= TASK OBJECTIVE =
Pull out every line from the line containing "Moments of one" through the end of the material, both ends included, and reproduce it exactly. Keep pictures out.

◇ ◇ ◇

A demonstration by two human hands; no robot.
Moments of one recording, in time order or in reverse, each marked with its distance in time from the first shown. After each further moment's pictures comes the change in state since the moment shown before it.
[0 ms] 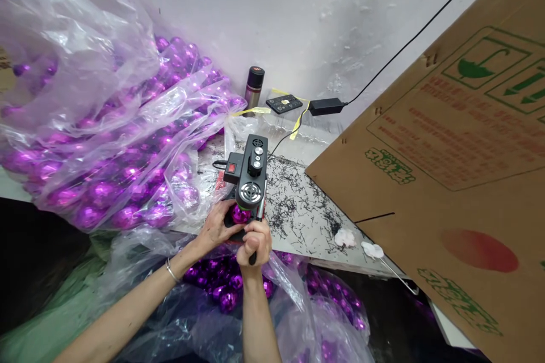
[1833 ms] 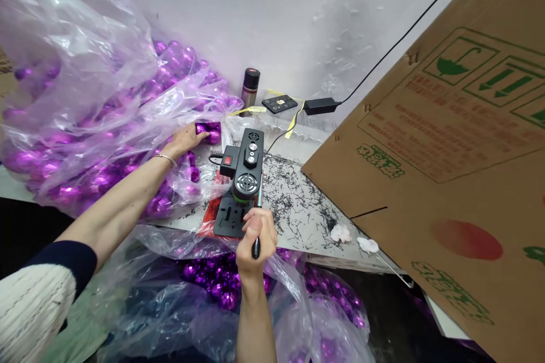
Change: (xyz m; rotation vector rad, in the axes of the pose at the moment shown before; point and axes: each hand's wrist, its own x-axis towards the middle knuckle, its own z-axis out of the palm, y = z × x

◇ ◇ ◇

= TASK RESULT =
Moments of one recording, in time order or in reverse, each marked with its distance in time from the first shown. After each further moment's pictures comes the change in state since the moment shown before it.
[0 ms] 
[1833 ms] 
Change: (xyz m; rotation vector rad, in the axes of the pose at the moment shown before; point and axes: each hand's wrist, its own x-axis towards the middle knuckle, its own z-axis out of the palm, y = z × x

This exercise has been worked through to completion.